About thirty manuscript copies of Otia Imperialia survive in their entirety, which is about twenty-eight more than Speculum Maius, the mid-thirteenth century work of Vincent of Beauvais. There is a simple reason for this: size. Speculum Maius (The Great Mirror) was an immense gushing river of a work: eighty books in all, divided into 9886 chapters. There are more than 4 million words. It made Gervase of Tilbury’s effort look like homework scribbled on a bus.*
Vincent of Beauvais is widely regarded as the most important educator of the thirteenth century. We know roughly when he died (1264), but not when he was born (somewhere between 1184 and 1194). He became a Dominican friar in Paris before 1220, and he became a ‘lector’ (a specialised reader and educational adviser) in the monastery of Royaumont founded by Louis IX in 1228. He began writing his great encyclopaedia under the king’s patronage in 1235, and didn’t put down his quill until twenty-nine years later; he almost certainly received help from a team of scribes, for no one could have realised this project on their own.

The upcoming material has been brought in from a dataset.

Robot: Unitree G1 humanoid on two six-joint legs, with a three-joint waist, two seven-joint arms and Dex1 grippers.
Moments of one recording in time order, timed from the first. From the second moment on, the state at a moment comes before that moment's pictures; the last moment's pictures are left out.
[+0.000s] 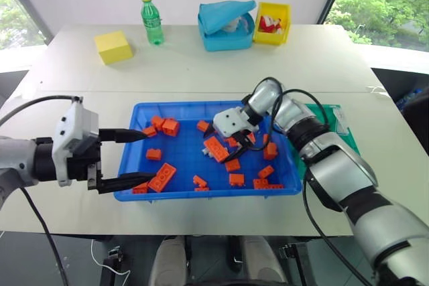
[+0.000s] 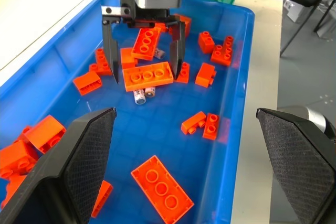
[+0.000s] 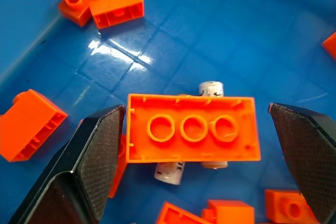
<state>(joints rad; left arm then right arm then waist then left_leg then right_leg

As was the pattern, Speculum Maius was a compendium, a collection of all writing its editor considered cogent, commendable and creditable. It was certainly comprehensive. There are 171 chapters on herbs, 161 on birds, and 134 on seeds and grains; about 900 chapters mention the lives of the saints, and about half this amount allude to chess. It was also contradictory: with about 350 cited sources, from Pliny the Elder to contemporary French scholars, from Cicero to Helinand of Froidmont, it would have been extraordinary had it not been. Entries disputed many things, not least whether a deer’s tail was poisonous, and whether the black poppy was edible.